聞朝廷又欲增與騾、馬等物,無乃假寇兵而資盜糧乎?又聞邦彥等尚執前議,必欲割地與之。曾不知,祖宗土地得之甚難。又況河北實朝廷之根本,而三關四鎮,是河北之根本。若棄三關四鎮,是棄河北,則朝廷能復都大梁乎?能都洛陽乎?且如太原一郡,凡經藝祖、太宗兩朝親征,僅乃得之。祖宗所以必取者,蓋以其控扼二虜,下瞰長安才數百里。
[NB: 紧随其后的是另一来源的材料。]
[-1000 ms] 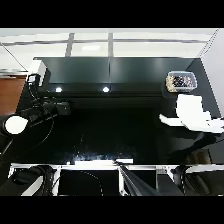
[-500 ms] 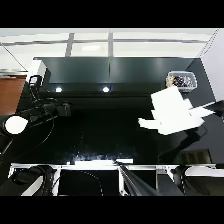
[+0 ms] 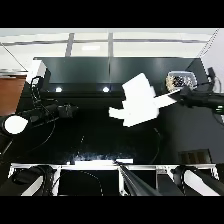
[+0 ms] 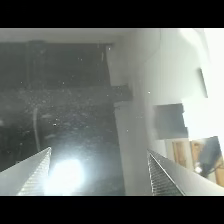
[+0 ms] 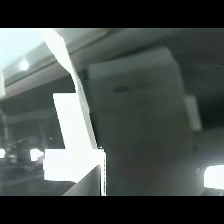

今棄太原,則長安京城千里,已在其睥睨中,朝廷又安能往都乎?此祖宗所以特重兩河之地。自真宗、仁宗朝以來,北虜蓋有割地之請矣,朝廷寧屈已增幣以塞其欲。至於土地,一寸不肯與之。聖聖相承,咸念祖宗艱難之功,惜國家要害之地,不忍棄也。
今陛下即政之初,邦彥等便欲棄祖宗之境土,不知待陛下作何等主也?不知割與太原、中山、河間以北十有餘郡之後,邦彥等能使虜人復不敗盟否?竊恐口血未乾,已引兵南向矣!